For now, her classes continue attracting the Greek-curious from Daytona, across Florida, and even across the U.S. “I serve a lot of wine in my three-and-a-half-hour classes,” Pitenis says. “We toast to each other’s good health; my apron says ‘Yassou.’ Once they start drinking, they become more gregarious. I don’t do all the talking. They talk. That’s what’s helped the classes become so successful.”

GEORGE GKOUVERIS

Sparta Taverna

Ridgefield Park, NJ

spartataverna.com

SPARTA-BORN CHEF George Gkouveris opened his beloved New Jersey restaurant, Sparta Taverna, in 2004. But after nearly two decades, he continues reinventing himself; Gkouveris published his first cookbook, Simply Greek: From My Restaurant To Your Home, in September 2022.

The book promises “traditional and modern recipes that thousands of people enjoyed over the years and still do to  this day at Sparta Taverna restaurants since 2004,” according to an online blurb. It also offers “quotes about food, coffee, and the love of cooking. Benefits from the Mediterranean Greek diet, the healthy way of Greek life and tips to improve an overall healthy lifestyle.” In fact, as the book’s prologue reveals, most of the recipes were inspired by the cooking of Gkouveris’s mother and sister. “The most important ingredient in a recipe is love,” he writes.

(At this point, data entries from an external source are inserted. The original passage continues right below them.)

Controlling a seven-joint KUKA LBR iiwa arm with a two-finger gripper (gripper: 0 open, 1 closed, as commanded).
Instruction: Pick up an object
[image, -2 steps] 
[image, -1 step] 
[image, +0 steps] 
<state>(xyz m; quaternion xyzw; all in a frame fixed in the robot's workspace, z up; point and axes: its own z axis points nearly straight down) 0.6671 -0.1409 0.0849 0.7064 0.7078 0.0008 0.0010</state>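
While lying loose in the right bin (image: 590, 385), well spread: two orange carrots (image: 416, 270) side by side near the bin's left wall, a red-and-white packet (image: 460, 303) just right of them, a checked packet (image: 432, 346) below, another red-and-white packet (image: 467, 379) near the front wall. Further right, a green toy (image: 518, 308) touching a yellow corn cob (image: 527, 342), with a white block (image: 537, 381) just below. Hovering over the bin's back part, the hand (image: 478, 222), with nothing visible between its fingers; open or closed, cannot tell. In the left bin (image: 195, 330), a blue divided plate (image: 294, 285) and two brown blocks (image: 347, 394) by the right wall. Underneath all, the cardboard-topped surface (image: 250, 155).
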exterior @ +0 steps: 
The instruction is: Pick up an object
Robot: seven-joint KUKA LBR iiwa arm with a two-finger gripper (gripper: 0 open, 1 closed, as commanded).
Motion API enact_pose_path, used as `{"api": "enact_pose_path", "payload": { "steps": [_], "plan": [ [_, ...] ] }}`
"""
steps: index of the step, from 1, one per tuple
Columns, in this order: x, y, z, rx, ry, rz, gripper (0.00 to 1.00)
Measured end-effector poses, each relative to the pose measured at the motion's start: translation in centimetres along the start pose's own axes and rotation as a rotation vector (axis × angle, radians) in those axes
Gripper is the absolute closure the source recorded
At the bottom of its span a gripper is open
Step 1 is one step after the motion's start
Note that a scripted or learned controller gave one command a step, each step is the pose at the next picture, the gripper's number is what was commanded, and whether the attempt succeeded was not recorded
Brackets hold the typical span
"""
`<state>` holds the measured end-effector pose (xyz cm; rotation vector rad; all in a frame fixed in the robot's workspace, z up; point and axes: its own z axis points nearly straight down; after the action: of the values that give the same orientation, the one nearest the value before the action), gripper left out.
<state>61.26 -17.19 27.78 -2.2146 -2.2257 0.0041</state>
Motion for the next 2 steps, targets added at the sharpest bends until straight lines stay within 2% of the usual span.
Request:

“The pandemic was incredibly challenging, but it allowed me to take a break and work on a cookbook, which was always a dream of mine,” Gkouveris tells Estiator. “I dedicated more than eight months to it. I wanted to represent Greek cuisine and all its benefits. The right food can be medicine for the body and soul. Pregnant women used to come in for our chicken avgolemono five days a week!” 

Sparta Taverna’s food has earned it a loyal local following, Gkouveris says. “Other places have views or scenes.  Here, people come for the food. Customers come here four, five times a week. They love our food.”

The pandemic, of course, threw a wrench into Sparta Taverna’s operations—but less than some other restaurants, Gkouveris says. “Delivery and pickup, thank God, made up the bulk of my business before the pandemic, and that got busier,” he says. But with Sparta Taverna’s dining room closed for more than a year, “we lost the 30 percent to 35 percent of our overall business that dine-in represented.”

In the coming year, the busy Gkouveris is planning to produce a series of how-to videos based on recipes in Simply Greek. “People have been asking for me to show them how to make what’s in the book,” he says.

Gkouveris, who at one point operated three Sparta Tavernas in New Jersey, plans to open a new location this year. “After the pandemic, I had to focus on my restaurant. Now I can plan,” he says. His eyes are on the region of New Jersey where he lives, the Edgewater/Weehawken corridor along the Hudson River.